Keep the lines exact and the pictures out as you repeat the following listing.
BEGIN Data segment
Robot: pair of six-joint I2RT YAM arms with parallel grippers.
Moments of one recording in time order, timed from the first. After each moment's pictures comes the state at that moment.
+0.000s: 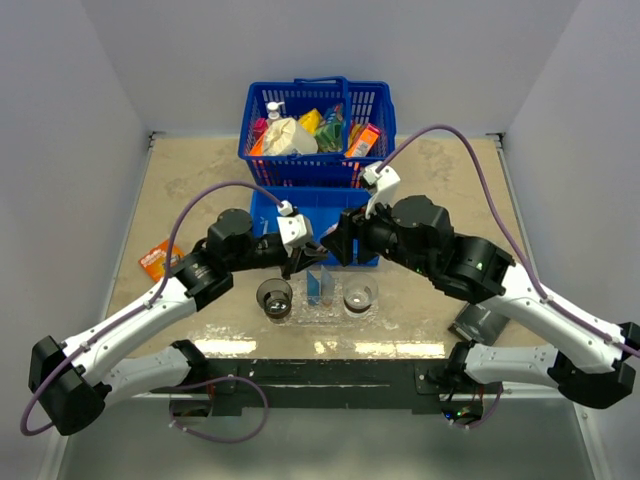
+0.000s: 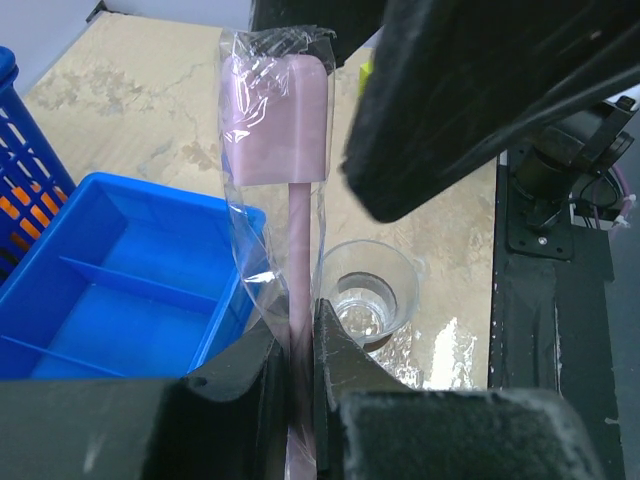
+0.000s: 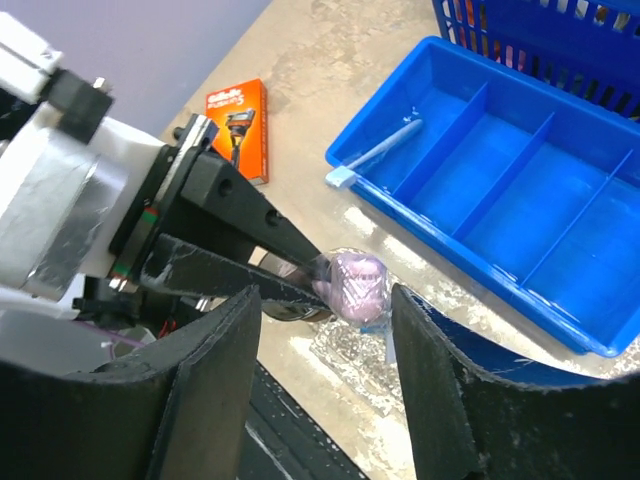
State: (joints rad) left arm -0.74 1.02 0.83 -0.02 0.54 0.14; right arm 1.03 1.09 1.35 -0.58 0.19 0.41
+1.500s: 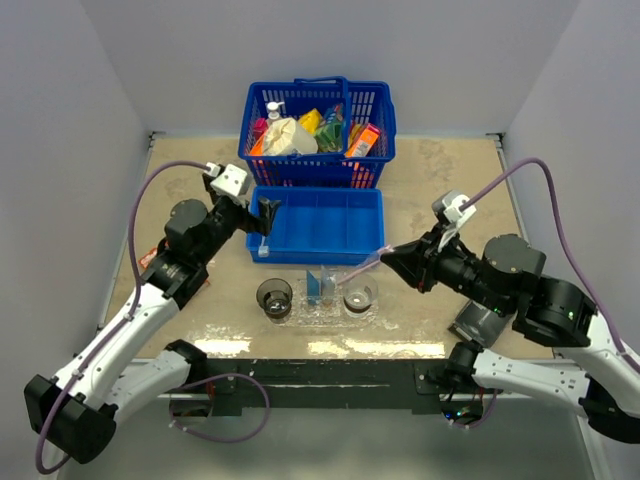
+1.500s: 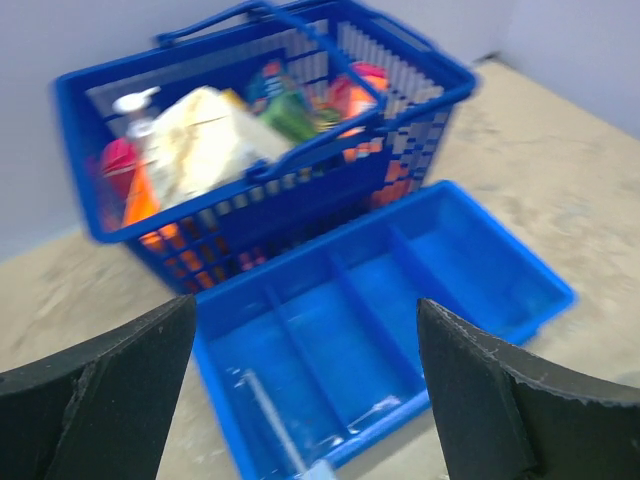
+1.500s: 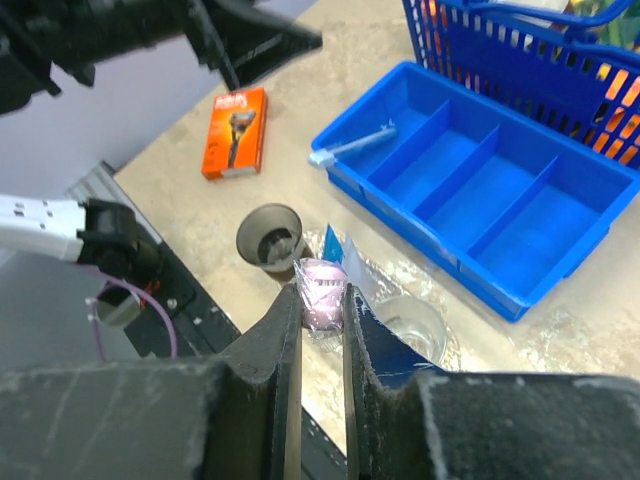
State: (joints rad) left arm -0.48 0.91 0.82 0.05 0.09 0.04; right arm 1.03 0.73 1.23 -0.70 0.19 0.30
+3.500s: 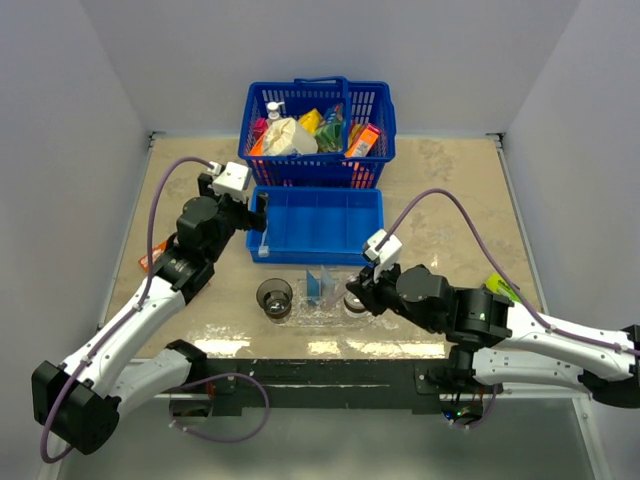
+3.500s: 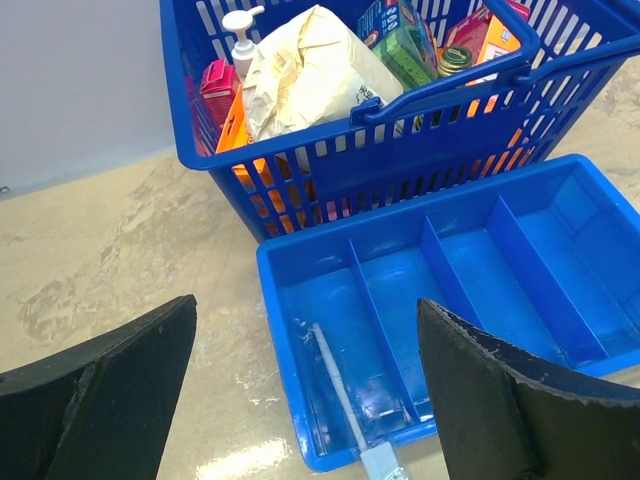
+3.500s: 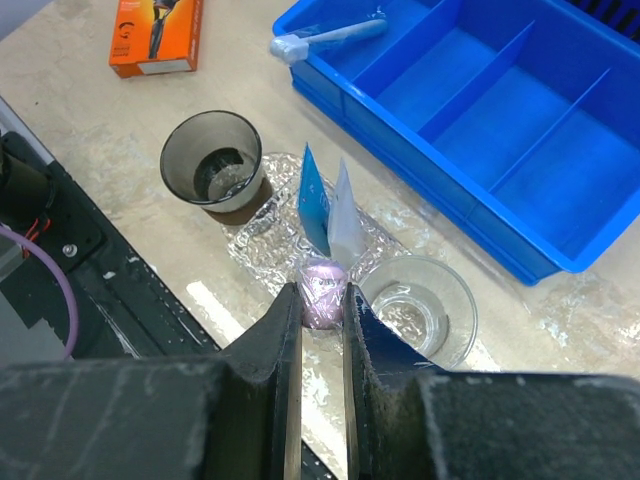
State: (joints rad) left arm -0.47 0.97 0.80 0.02 -0.20 0.05; right arm 1.27 0.82 0.87 -0.47 0.43 0.29
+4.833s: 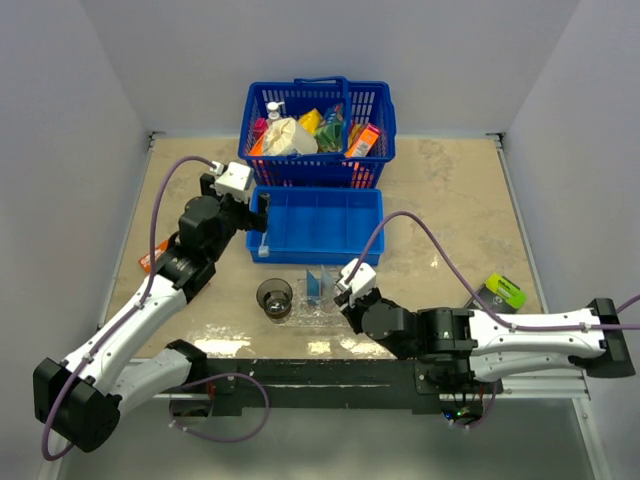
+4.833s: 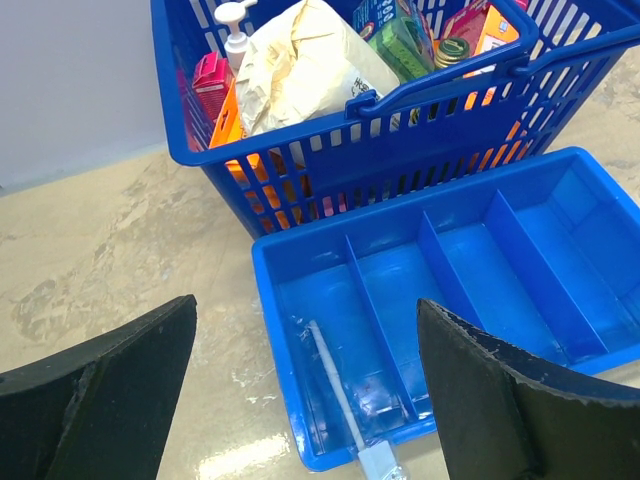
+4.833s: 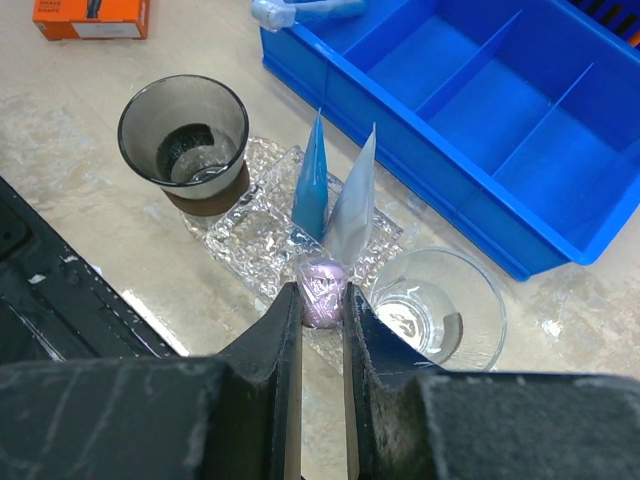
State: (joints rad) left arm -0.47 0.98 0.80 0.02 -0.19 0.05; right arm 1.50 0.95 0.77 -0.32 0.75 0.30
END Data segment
Task result -
Robot: pair of six-joint I2RT YAM arms with parallel grippers.
Moments of one recording in time order, timed from the first. After each moment's pictures comes the state at that moment.
+0.000s: 
+0.000s: 
+0.000s: 
State: (joints rad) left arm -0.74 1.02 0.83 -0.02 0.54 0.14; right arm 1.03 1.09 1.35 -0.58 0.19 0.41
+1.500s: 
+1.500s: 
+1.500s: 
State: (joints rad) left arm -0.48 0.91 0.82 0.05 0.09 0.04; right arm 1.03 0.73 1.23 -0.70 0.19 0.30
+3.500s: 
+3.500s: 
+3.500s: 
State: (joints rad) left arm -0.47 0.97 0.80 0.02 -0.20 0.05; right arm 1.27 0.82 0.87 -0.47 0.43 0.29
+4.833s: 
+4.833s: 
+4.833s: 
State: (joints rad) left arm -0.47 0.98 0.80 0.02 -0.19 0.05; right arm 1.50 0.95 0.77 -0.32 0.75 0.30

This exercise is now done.